[About this task]: If a line in the records below includes the word "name", count it, then give the total and nothing else.

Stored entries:
◆ ◆ ◆

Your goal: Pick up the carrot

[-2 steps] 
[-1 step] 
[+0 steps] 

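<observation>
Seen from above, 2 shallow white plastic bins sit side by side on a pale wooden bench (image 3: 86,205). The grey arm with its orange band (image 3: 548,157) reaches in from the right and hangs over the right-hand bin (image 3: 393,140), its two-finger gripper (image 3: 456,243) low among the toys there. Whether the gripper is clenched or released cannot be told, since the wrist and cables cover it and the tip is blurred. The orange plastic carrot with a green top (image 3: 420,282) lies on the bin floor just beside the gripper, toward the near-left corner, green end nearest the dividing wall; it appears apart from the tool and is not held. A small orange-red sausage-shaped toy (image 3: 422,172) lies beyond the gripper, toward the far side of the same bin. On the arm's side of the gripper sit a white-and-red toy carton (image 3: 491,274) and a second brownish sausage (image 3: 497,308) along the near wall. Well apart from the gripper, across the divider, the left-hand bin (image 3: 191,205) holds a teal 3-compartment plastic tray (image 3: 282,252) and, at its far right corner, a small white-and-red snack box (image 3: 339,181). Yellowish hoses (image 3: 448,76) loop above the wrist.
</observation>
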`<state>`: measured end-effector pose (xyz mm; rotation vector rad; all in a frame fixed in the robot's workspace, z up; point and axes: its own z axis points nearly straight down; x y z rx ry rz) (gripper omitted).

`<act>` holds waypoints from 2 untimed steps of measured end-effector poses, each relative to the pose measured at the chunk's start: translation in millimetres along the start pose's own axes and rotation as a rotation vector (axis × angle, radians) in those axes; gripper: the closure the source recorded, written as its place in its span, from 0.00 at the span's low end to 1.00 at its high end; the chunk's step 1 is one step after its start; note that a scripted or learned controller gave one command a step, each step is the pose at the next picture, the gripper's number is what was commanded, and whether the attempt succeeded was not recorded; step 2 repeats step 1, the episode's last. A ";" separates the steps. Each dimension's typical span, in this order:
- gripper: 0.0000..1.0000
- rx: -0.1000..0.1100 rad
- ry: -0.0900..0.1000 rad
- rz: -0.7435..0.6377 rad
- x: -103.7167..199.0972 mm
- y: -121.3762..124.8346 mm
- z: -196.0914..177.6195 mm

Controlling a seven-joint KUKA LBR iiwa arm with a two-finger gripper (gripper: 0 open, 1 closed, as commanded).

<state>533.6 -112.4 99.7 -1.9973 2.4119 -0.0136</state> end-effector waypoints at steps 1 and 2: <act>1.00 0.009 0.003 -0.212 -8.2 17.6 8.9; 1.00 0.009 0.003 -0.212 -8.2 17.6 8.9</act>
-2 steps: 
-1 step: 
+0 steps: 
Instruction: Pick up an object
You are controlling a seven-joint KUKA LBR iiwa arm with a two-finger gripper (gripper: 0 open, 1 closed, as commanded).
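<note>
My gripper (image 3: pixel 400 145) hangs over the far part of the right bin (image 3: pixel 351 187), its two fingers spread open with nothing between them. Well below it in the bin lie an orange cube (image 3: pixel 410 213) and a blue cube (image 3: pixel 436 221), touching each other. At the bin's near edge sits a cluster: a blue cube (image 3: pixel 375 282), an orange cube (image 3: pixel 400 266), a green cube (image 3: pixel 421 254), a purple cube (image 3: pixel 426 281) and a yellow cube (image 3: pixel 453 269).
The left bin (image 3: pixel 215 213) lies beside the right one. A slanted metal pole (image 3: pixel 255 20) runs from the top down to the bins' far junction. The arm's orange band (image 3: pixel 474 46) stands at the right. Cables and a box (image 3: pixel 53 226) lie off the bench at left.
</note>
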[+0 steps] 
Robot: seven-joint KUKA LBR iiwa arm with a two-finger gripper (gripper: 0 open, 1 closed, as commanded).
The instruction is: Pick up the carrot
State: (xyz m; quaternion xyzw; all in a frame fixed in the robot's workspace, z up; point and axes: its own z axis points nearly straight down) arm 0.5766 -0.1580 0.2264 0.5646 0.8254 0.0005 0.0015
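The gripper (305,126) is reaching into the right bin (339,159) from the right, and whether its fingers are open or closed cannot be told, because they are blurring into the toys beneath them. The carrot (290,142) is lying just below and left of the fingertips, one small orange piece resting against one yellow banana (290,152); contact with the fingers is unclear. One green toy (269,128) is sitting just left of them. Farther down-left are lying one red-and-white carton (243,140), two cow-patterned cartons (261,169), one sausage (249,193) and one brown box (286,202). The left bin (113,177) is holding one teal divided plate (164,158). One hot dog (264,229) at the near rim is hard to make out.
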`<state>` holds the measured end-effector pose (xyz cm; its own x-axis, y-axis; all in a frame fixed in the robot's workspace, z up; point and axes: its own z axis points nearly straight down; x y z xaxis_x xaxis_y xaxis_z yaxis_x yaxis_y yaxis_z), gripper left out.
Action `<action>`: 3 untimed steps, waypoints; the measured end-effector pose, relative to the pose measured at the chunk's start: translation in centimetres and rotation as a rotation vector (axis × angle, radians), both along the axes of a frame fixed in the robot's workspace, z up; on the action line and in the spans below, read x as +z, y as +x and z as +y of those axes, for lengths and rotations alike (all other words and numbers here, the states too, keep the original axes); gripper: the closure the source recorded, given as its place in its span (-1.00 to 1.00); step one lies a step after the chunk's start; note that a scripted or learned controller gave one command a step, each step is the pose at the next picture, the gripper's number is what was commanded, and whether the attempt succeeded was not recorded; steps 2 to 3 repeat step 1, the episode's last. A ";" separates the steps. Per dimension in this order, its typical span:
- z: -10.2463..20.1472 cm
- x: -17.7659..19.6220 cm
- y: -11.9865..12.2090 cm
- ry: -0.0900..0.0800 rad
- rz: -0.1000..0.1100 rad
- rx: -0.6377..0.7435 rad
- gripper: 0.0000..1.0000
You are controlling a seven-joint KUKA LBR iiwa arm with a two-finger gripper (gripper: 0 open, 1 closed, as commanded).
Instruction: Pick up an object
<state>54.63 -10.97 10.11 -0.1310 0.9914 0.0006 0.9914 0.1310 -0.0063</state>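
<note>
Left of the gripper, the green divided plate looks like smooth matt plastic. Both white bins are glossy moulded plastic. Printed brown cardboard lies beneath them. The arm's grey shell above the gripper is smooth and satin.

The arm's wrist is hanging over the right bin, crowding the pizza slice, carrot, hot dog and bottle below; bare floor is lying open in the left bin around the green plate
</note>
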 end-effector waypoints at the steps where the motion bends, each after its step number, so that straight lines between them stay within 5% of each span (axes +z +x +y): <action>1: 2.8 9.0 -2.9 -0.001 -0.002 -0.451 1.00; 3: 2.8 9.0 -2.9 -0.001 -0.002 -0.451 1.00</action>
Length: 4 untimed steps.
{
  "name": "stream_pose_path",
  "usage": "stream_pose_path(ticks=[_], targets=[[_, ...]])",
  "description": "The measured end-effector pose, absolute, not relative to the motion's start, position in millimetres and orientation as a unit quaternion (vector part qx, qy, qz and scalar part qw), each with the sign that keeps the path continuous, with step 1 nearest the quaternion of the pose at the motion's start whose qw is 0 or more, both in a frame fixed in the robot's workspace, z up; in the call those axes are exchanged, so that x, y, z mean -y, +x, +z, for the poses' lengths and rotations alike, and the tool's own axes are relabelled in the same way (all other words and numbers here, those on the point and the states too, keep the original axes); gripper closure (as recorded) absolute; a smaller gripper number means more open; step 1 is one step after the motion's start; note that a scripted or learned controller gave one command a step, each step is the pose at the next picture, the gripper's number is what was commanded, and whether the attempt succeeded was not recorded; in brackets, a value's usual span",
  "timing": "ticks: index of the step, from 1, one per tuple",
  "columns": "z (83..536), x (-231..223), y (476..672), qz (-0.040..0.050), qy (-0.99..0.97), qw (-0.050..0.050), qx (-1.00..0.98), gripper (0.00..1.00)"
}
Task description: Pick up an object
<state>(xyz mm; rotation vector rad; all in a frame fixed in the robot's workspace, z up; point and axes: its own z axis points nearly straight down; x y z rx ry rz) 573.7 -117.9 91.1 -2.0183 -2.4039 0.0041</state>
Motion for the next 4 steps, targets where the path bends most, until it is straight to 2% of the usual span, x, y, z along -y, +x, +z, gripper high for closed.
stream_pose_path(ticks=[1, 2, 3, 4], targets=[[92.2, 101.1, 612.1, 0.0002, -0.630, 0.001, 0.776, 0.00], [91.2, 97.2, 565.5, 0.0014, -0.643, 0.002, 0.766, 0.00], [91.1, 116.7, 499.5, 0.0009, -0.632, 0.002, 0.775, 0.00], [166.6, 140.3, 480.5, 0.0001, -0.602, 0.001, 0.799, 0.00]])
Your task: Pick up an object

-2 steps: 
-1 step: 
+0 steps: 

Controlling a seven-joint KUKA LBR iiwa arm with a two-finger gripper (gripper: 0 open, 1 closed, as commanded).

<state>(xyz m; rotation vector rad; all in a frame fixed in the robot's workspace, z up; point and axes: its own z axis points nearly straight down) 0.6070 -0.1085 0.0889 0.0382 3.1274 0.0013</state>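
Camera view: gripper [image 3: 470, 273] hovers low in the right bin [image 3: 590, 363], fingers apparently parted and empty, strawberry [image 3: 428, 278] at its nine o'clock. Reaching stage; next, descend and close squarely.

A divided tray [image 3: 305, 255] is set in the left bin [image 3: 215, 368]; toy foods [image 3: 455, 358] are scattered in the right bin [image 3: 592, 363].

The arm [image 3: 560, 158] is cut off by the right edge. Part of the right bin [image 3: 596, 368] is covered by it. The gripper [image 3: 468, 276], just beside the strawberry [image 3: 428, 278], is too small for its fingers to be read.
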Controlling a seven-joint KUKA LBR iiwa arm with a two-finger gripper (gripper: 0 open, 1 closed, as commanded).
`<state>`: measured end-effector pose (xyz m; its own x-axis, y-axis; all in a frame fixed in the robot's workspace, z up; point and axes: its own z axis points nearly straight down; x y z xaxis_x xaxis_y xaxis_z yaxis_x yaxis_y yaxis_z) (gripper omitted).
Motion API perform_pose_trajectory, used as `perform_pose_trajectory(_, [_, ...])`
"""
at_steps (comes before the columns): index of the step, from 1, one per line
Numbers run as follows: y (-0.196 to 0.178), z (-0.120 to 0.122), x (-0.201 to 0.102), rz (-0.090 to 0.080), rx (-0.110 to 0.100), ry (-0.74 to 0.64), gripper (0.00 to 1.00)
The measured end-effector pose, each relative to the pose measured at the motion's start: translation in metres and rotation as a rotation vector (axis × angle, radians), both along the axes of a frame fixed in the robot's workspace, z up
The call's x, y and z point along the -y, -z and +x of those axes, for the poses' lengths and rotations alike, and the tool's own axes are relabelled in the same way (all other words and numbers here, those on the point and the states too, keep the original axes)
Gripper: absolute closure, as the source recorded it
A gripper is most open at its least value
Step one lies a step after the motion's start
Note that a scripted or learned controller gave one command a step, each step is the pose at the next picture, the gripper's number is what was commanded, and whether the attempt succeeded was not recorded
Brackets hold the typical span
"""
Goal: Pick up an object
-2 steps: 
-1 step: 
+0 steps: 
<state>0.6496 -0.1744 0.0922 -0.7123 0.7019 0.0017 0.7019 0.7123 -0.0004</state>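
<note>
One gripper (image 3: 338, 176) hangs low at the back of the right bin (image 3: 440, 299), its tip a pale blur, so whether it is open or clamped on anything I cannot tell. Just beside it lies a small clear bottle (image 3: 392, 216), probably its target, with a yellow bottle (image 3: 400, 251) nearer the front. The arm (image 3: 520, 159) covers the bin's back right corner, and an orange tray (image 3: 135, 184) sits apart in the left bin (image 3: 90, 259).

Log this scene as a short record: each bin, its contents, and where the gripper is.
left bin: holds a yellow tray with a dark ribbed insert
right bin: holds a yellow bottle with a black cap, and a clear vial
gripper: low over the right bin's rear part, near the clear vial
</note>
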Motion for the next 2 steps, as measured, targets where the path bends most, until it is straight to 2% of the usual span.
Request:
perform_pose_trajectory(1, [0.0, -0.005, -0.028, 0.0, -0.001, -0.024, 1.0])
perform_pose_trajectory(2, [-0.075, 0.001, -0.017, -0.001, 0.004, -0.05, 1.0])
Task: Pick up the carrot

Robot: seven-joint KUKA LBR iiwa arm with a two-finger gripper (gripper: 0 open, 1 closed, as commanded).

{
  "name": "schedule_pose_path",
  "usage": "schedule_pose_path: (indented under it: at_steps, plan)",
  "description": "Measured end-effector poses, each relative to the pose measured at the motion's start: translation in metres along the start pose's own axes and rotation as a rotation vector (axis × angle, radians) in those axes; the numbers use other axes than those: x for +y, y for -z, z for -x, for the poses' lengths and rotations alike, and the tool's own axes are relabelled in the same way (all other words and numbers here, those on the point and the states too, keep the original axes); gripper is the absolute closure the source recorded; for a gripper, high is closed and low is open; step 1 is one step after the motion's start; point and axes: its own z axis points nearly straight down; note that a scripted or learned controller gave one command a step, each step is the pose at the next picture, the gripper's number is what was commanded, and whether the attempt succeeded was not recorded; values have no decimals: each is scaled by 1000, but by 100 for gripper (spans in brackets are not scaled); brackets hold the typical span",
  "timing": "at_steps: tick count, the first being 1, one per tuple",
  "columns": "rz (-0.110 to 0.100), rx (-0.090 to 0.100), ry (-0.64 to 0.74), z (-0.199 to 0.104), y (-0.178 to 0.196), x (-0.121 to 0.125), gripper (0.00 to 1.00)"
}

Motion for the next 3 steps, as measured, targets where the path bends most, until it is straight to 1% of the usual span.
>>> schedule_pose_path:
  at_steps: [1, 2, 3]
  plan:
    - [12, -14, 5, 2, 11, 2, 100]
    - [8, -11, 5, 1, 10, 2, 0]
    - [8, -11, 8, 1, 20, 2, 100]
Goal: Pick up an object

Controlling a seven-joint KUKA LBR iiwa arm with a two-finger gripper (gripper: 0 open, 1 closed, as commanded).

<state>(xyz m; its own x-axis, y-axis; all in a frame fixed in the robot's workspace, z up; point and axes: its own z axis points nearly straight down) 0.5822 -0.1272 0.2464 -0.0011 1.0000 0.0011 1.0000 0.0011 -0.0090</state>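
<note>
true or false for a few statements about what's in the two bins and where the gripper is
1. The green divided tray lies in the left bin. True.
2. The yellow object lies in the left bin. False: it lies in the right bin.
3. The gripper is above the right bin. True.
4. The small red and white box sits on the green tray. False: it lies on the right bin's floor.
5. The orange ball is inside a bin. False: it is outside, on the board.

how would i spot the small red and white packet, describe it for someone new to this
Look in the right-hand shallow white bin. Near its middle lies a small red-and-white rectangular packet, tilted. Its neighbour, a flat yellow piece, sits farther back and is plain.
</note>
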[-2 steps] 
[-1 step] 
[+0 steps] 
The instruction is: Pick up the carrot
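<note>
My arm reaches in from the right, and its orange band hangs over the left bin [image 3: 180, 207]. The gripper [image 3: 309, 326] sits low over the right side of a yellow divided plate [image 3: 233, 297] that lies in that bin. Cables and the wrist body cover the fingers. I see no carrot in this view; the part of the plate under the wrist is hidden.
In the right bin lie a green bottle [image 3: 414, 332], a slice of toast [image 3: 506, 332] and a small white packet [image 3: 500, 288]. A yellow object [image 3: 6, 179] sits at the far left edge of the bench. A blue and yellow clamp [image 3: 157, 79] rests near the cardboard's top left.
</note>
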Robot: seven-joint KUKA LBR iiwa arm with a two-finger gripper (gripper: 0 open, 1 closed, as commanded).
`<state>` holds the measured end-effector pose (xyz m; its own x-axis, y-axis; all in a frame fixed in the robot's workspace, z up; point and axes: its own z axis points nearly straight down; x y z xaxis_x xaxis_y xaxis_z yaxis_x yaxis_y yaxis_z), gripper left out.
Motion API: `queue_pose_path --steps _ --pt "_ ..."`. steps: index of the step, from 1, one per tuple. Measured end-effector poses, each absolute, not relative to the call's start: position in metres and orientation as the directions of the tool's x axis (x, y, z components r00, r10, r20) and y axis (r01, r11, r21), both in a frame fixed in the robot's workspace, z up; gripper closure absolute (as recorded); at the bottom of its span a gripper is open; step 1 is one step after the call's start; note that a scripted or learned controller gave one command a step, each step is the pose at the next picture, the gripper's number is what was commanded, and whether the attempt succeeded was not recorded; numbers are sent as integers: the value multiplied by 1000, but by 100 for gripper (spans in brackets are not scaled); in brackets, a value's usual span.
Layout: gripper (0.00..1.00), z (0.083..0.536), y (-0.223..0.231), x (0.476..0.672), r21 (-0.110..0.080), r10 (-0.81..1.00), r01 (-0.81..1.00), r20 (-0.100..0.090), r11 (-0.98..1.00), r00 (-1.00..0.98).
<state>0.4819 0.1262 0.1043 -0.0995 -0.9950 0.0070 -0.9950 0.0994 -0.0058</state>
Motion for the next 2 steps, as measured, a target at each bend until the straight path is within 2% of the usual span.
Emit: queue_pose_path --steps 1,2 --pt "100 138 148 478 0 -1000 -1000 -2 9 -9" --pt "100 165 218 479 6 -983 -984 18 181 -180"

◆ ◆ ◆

[Answer section]: 2